As noted above, the warning about possibly truncated JSON text is
necessary, not sure about a).

><snip>
>> - In section 2.4, assuming the parser is a JSON text sequence parser,
>>why
>> is the MUST drop in the third paragraph necessary given potential use of
>> incremental parsers mentioned in section 2.3 and later in 2.4? How do
>>you
>> distinguish between a “non-self-delimited top-level value” and a piece
>>of
>> JSON-text being parsed incrementally?
>
>See above.  In my implementation I check that the last byte consumed by
>the [incremental] JSON text parser was a whitespace character.
>
>> - The examples for possibly truncated JSON texts seem to assume that the
>> LF appended by a JSON text sequence encoder is absent. How would a
>> truncated JSON text within a properly delimited JSON text sequence be
>> detected? [...]
>
>Well, if the LF is present then it's not truncated.  E.g., the number in
><RS>1<RS> may have been truncated, but the number in <RS>123<LF> cannot
>have been.

I think this is where we differ. How can the JSON text sequence decoder
know whether or not 123 was the complete value that should have been
encoded in the sequence? The component that generated 123 may have been
intended to pass 1234<ws> before it failed. In this case, the JSON text
sequence encoder is not doing a favor by supplying the <LF> as the <ws>.
I would prefer for the JSON text sequence encoder to not alter what it is
encoding by lending the <LF> to the element.

>
>>     [...] For example, if a component feeding JSON text elements to a
>>JSON
>> text sequence encoder failed where the JSON text sequence encoder
>> succeeds, the result would be a truncated JSON text within a valid JSON
>> text sequence. I realize the ABNF should preclude encoding invalid JSON
>> texts but there is no text that instructs encoders to fail when invalid
>> JSON texts are detected.
>
>Yes, a JSON text sequence encoder should also encode the texts
>themselves.  When it doesn't the result may be garbage, but the JSON
>text sequence parser can cope with such garbage.

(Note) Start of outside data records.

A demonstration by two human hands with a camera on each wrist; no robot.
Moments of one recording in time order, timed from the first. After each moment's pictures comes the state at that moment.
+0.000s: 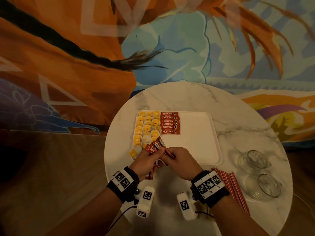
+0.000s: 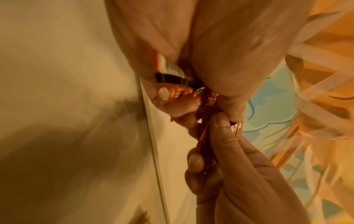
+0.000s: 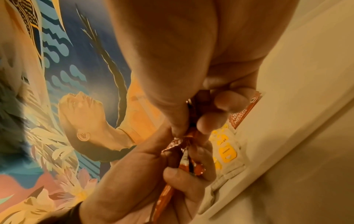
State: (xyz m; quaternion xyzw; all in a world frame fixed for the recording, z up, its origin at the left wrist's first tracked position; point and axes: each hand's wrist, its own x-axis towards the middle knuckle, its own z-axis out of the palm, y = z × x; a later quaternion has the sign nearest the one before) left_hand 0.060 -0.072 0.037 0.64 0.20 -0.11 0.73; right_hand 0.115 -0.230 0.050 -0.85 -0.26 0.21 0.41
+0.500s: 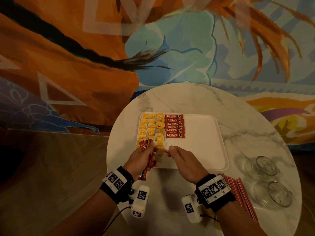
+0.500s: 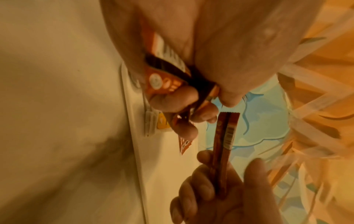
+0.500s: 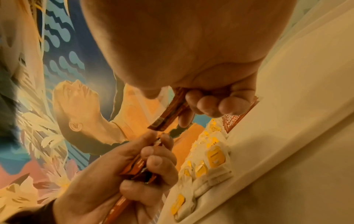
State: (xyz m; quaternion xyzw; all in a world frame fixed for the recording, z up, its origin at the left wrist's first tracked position) left_hand 0.070 -0.032 0.041 0.61 0.26 -0.11 0.74; right_hand 0.121 -0.219 0.055 -0.86 -0.21 0.20 0.43
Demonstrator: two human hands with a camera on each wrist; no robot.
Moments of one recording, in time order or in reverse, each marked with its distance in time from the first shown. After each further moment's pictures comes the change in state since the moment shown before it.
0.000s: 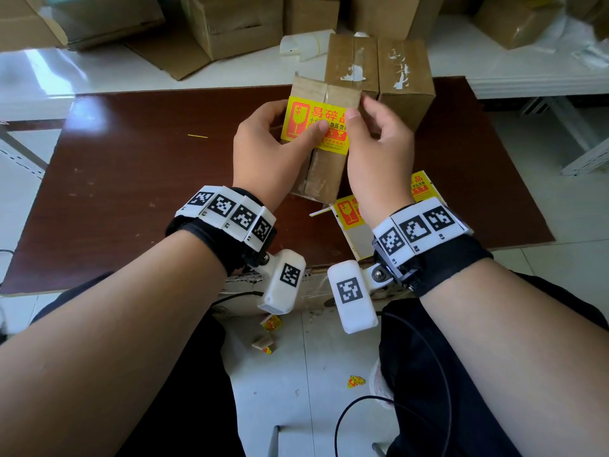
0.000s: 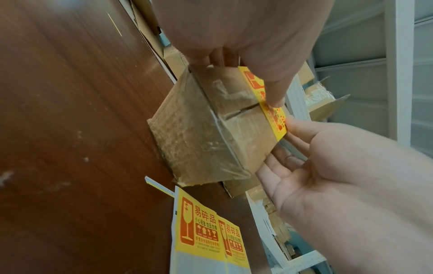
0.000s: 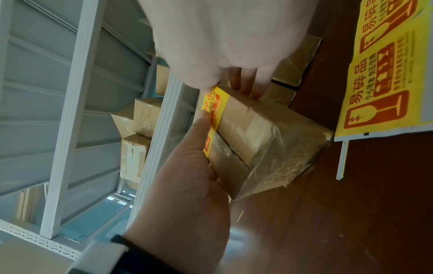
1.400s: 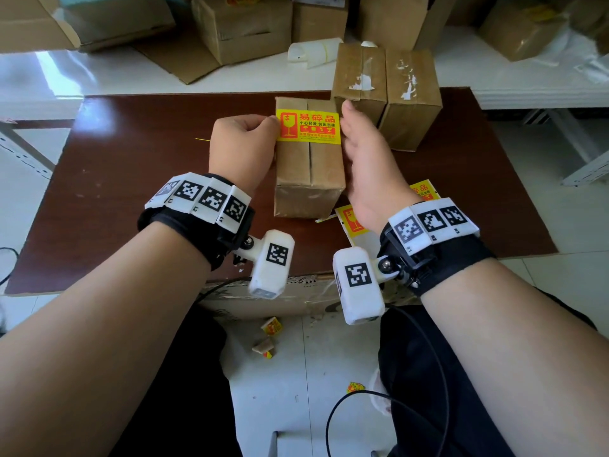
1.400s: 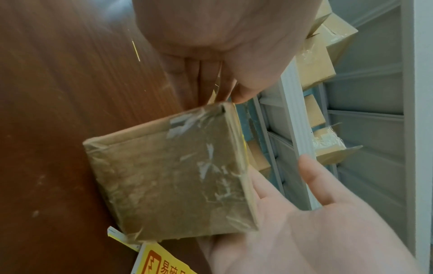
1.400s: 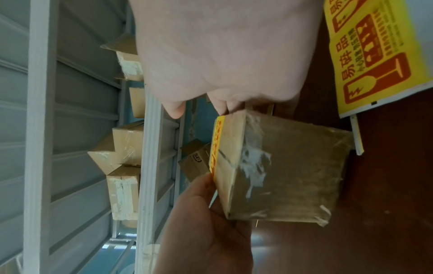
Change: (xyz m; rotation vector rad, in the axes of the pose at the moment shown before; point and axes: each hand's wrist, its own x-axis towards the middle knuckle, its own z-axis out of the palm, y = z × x) left_hand 0.024 -0.001 -0.036 -0.024 -0.001 -0.342; right_hand 0.000 -0.022 0.008 0.227 -0.421 0.508
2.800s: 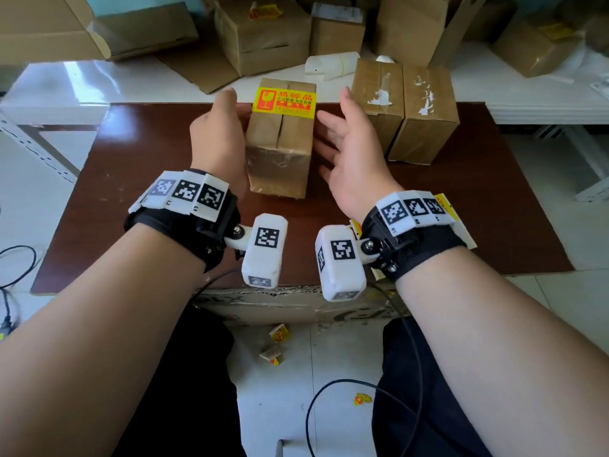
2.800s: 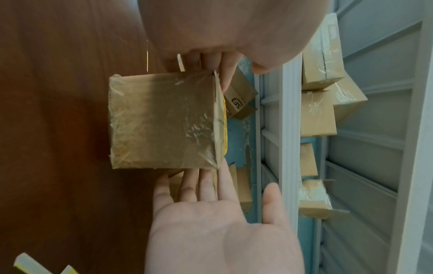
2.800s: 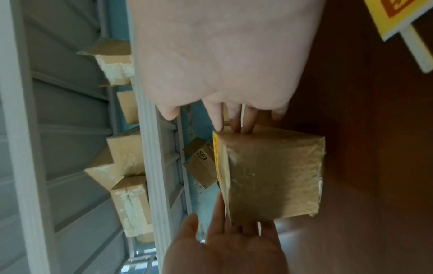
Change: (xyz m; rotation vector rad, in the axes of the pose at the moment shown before) left_hand 0.017 0.021 -0.041 -0.371 0.170 -0.219; right_hand 0.001 -0.027 0.053 0.122 -0.062 -0.004
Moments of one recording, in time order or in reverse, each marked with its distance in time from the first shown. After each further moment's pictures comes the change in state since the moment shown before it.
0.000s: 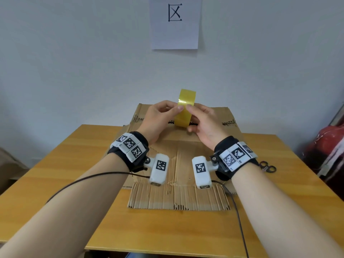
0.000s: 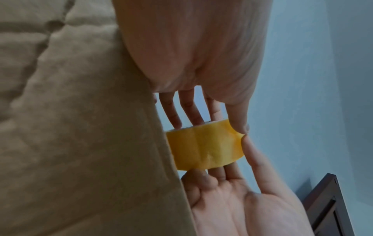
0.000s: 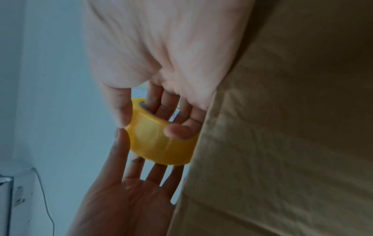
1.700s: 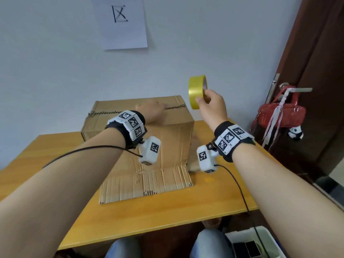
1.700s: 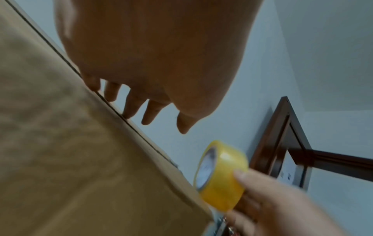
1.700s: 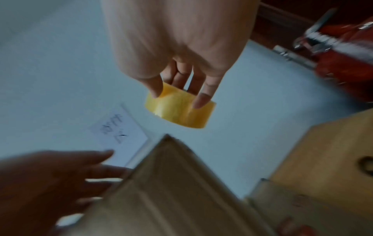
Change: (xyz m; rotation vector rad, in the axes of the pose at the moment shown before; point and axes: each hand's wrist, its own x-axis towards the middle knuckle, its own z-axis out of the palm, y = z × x) left_hand -0.008 0.045 0.106 0.989 -0.245 -0.244; right_hand -0.069 -0.054 -0.120 -0.778 0.551 -0.287
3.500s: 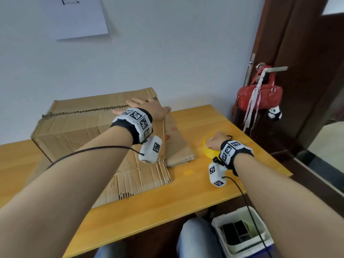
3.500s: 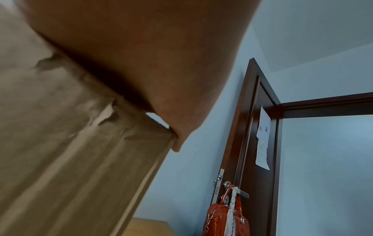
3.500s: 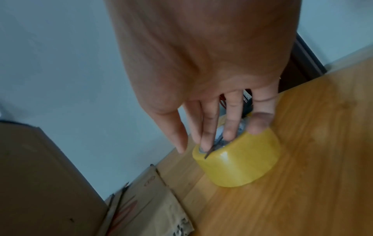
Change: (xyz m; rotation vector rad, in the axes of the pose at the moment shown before) left_hand 0.035 0.075 0.077 0.384 -0.129 -0.161; right_hand -0.028 0.162 -0.074 -0.620 -0.486 0.742
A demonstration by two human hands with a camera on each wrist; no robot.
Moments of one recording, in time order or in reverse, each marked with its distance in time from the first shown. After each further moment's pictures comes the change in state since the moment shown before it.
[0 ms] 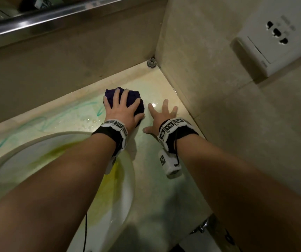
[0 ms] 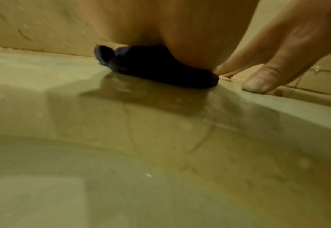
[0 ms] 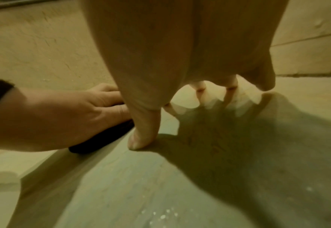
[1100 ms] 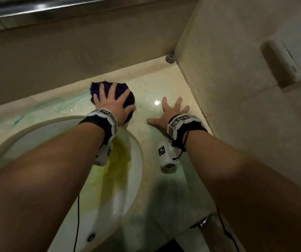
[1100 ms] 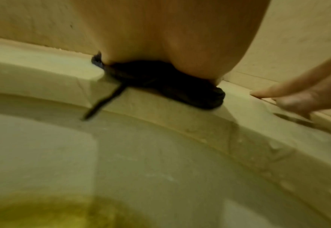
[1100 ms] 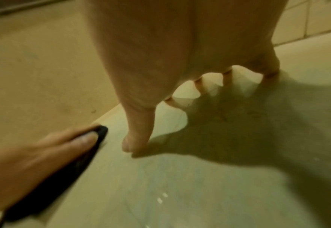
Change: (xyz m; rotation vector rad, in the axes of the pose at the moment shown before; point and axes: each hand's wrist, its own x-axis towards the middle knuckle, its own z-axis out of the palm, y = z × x) left_hand -0.027 -0.062 -0.004 -0.151 -0.126 -0.240; right_hand -0.016 -0.018 -0.006 0.056 -0.050 0.070
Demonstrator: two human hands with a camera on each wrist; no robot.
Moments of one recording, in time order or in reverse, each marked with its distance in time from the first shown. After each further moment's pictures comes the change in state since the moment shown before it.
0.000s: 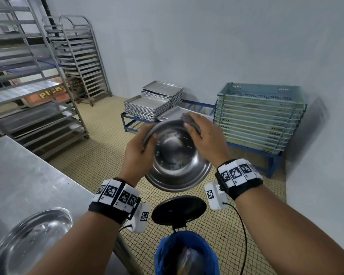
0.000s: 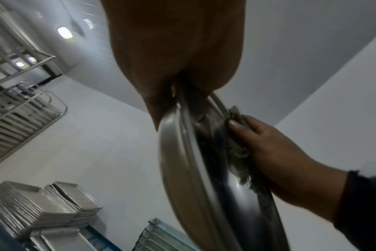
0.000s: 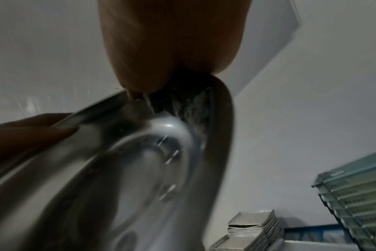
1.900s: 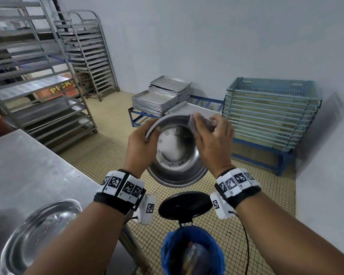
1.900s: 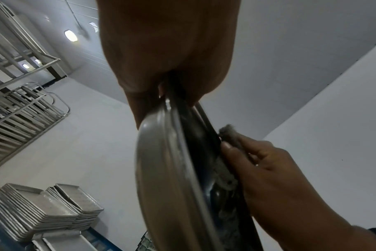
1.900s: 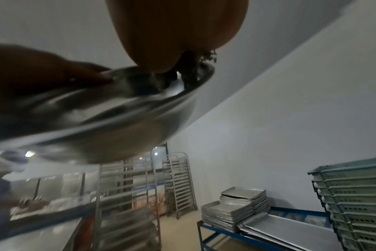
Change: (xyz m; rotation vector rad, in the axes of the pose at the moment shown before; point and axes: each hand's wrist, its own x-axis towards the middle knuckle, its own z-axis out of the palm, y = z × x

This gets at my question about the ABNF not supporting incremental
encoding. An incremental snip may not parse (for any number of reasons) so
the sequence encoder has a bit of state to maintain. In any case, calling
out this “should also encode" for encoders would be a helpful addition.
This probably causes some interop problems worth mentioning where one
encoder just encodes what it is handed without re-encoding, possibly in
support of incremental encoding, while another (subsequently used) encoder
does try to parse each element.

>
>> - The failure to address the LF in the parser section seems like it
>>could
>> cause problems for re-encoding.  What would prevent accumulation of LF
>> characters as a JSON text sequence was encoded, parsed, re-encoded,
>> re-parsed and re-encoded?
>
>There's no requirement that parsing and re-encoding be the identity
>function.  There's no such requirement for JSON texts, therefore there
>can't be for JSON text sequences.
>
>This comes up a lot for JSON implementations.  Users often want the
>result of parsing and re-encoding to leave numbers as-is, object [key]
>names in the same order as in the input, indentation/whitespace the
>same, and so on.  The answer is generally "sorry, that's ETOOHARD".
>
>(There are implementations that preserve object name/value insertion/
>parse order.  But keeping track of encoded number form along with parsed
>numbers can be a headache.  Besides, implementations often lose number
>precision/range.)

OK, though as noted above I still don’t see the need for adding the <LF>
in the encoder without removing it in the corresponding parser.